Goal of the exercise:
For each line in the data below that has the word "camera", copy that line.

Dataset records:
──────────

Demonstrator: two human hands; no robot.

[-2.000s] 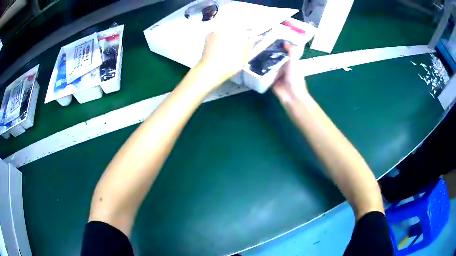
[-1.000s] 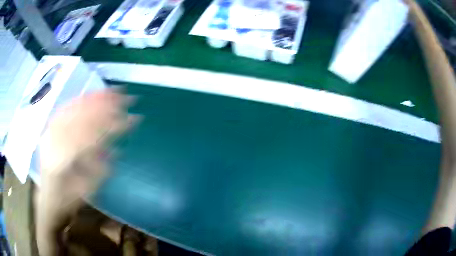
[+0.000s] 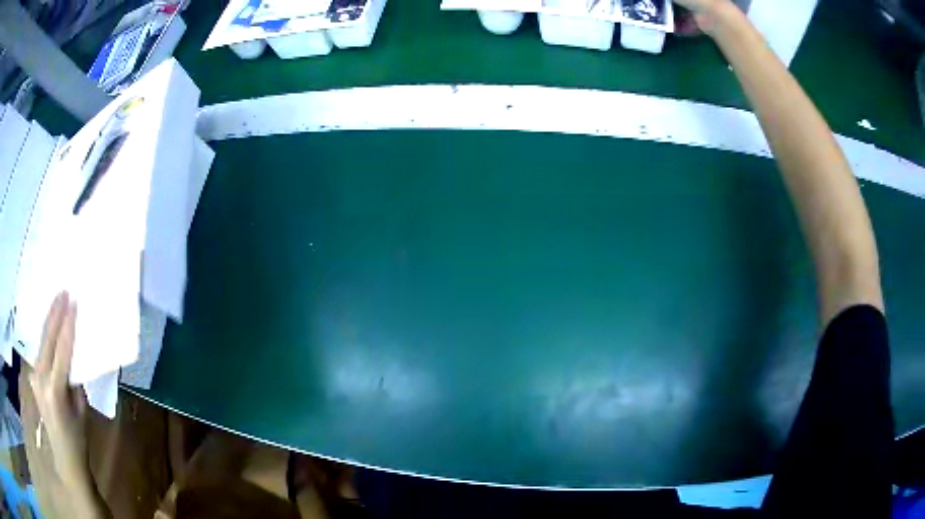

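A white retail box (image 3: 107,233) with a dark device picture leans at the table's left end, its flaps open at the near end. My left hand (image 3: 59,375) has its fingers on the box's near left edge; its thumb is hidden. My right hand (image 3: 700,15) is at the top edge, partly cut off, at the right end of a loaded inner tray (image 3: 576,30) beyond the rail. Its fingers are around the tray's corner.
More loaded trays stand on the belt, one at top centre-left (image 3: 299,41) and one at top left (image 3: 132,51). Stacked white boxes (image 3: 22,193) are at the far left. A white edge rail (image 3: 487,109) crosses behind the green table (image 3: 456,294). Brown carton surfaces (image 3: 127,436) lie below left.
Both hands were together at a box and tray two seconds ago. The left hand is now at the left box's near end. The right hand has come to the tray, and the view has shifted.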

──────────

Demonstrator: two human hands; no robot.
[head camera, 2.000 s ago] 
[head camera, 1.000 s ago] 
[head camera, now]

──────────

Worked solution:
[head camera, 2.000 s ago] 
[head camera, 1.000 s ago] 
[head camera, now]

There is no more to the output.